Thanks, that is the kind of thing I was looking for.
I would love to own a pair of powerizers for fun, but didn't think they would be very stable when not in motion.


----------



## glamgurl36 (Oct 2, 2007)

id probably fall on my butt if i tried to do that. esp. if we are out at a bar for Halloween hehe


----------



## BooGirl666 (Jul 29, 2006)

cqedens137 said:


> hello, i am new to this forum but not to halloween. i found this site looking for the new style mashaltowns. i have been a grim reaper on stilts for the past 4 years. i have in the past used the durastilts. the only problem i have is that they are noisy from their age. i recently purchased a set of powerizers off ebay. i can move around on them fine but standing still is a problem. so they will probably go back to ebay.

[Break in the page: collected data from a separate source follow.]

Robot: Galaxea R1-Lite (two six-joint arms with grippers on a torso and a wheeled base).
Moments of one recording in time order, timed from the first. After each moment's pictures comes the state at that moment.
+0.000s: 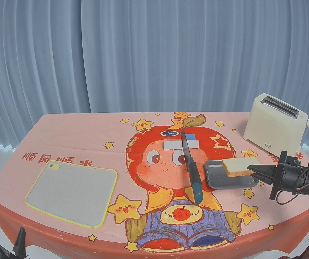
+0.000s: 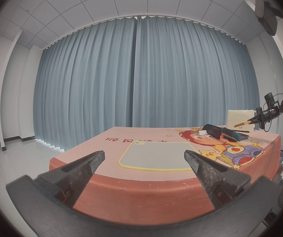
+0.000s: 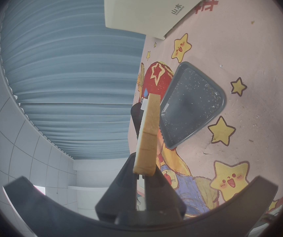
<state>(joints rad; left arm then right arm) 0.00 0.02 -0.02 0.00 0.02 -0.02 0.21 1.52 -0.28 -0.86 0.54 1.39</state>
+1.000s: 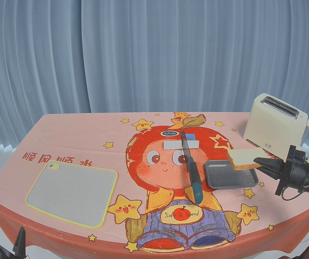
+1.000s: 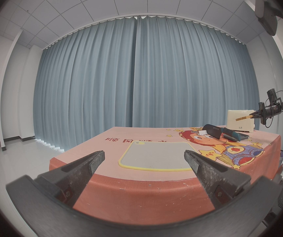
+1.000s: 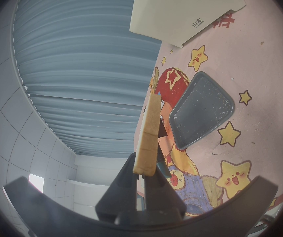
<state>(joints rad) 0.00 0.02 -0.02 0.00 0.02 -0.02 0.21 1.42 -0.28 -0.86 0.53 1.35</state>
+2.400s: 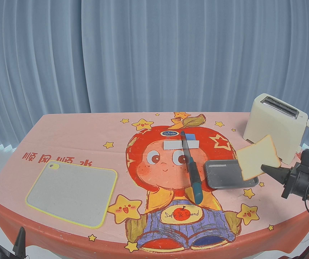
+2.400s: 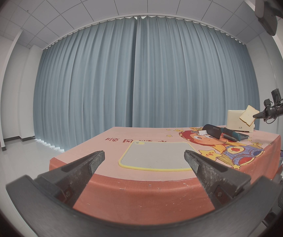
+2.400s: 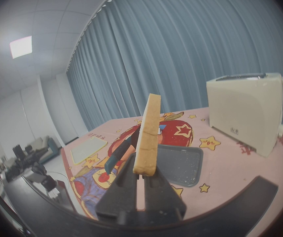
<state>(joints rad) 0.00 0.02 -0.02 0.00 0.02 -0.02 0.22 1.32 -0.20 -0.85 0.42 0.23</state>
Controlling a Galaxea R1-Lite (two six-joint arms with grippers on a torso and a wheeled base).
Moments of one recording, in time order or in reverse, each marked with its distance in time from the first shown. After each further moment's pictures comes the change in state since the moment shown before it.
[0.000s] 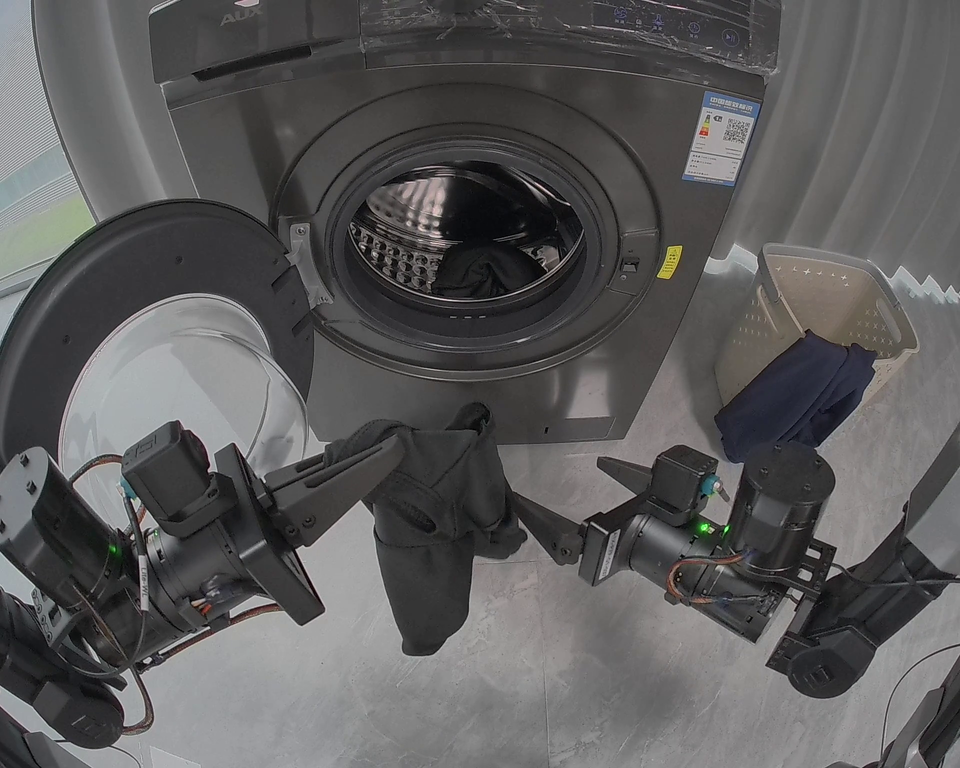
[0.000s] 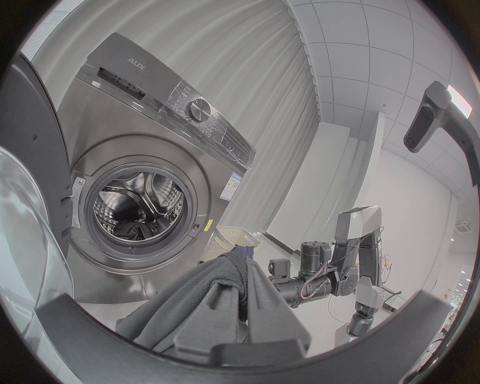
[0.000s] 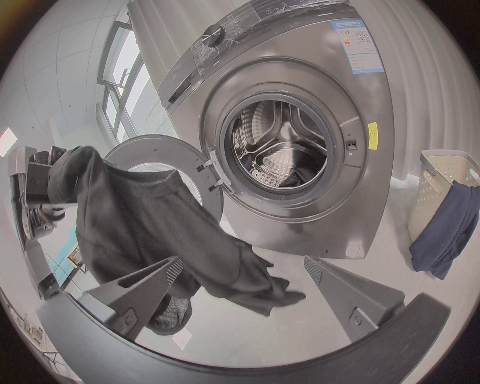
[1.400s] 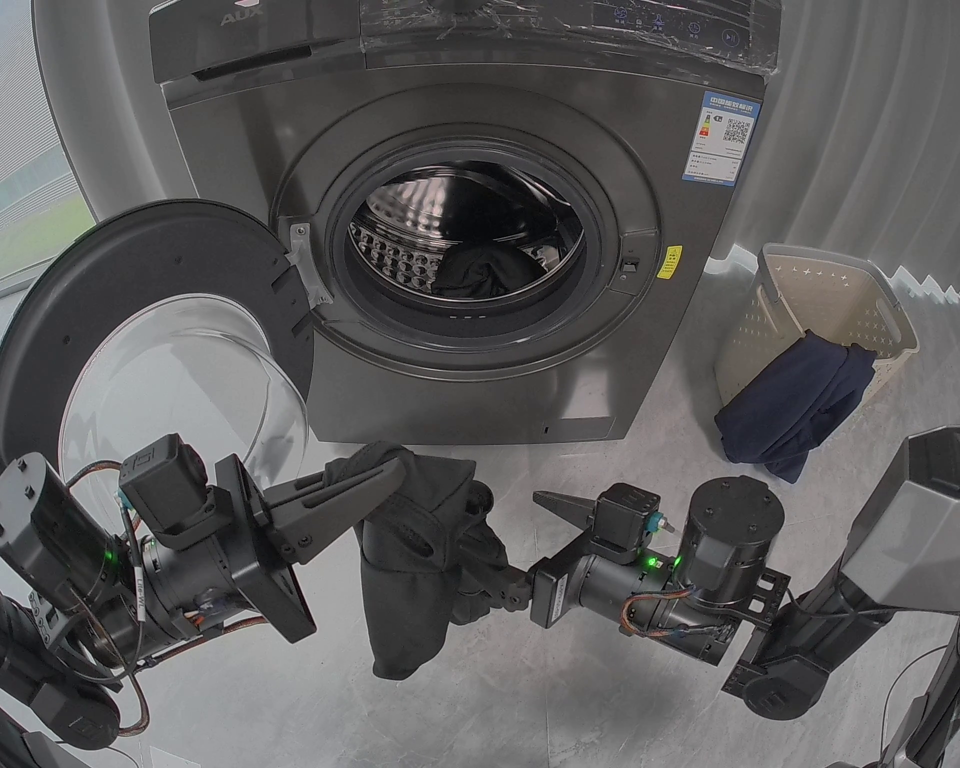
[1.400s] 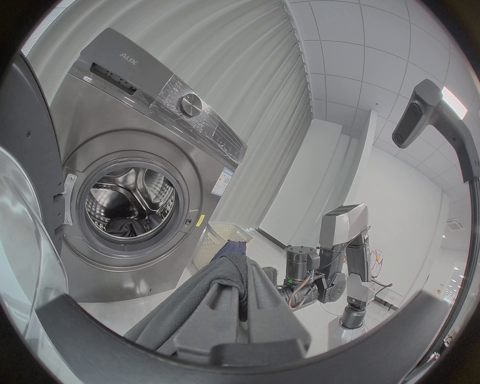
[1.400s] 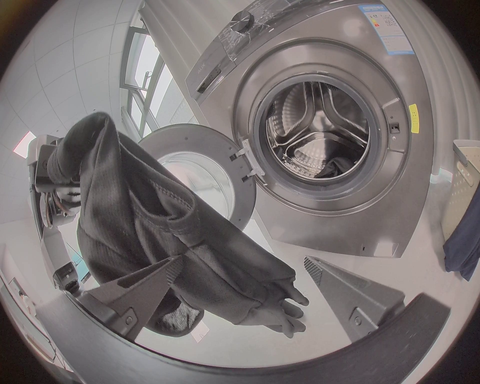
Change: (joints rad) left arm 0.016 -0.007 0.023 0.000 -0.076 0.007; right arm 0.059 0.126 -0.035 -0.095 0.126 0.003
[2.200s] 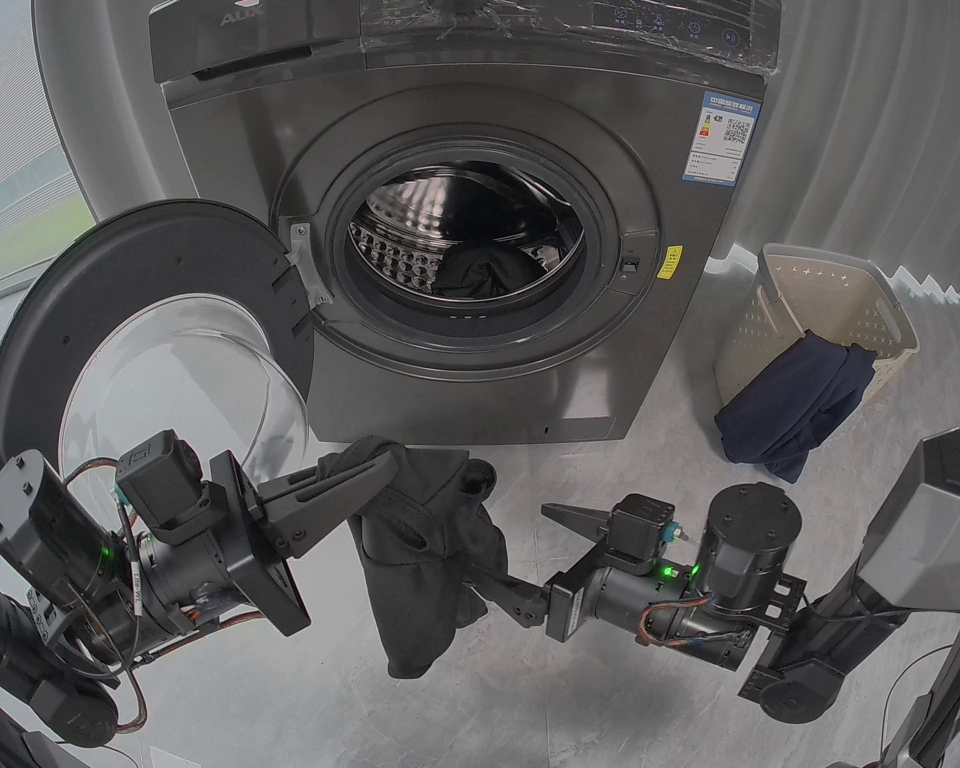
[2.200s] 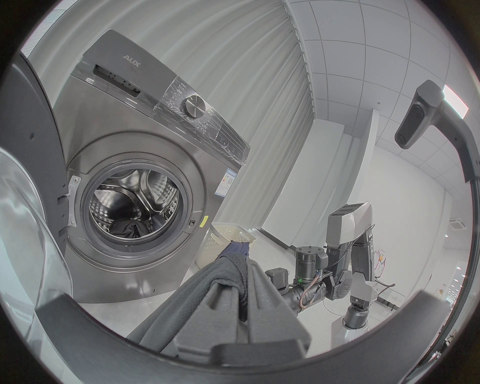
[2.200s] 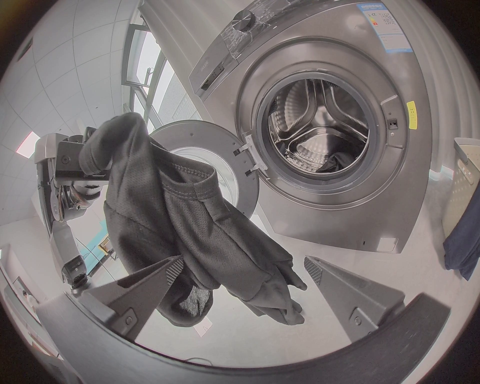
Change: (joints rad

Don't send them back..... I have seen a few people on powerrizers and they can not stand still either. you have to always be in motion or have something to lean on... So don't send em back


----------



## Bodybagging (May 8, 2006)

Powerisers are extreme sports stilts, the very design that makes it possible to run 30 miles per hour and jump 6 feet high prevents you from standing still........ we utilize powerisers in our extreme costumes and am working on a new costume design for Skywalker stilts as well. Heres a few stilt costumes......


----------



## Sickie Ickie (Jun 20, 2006)

The scarecrow stilt costume looks really nice. It really seems to flow with no break.


----------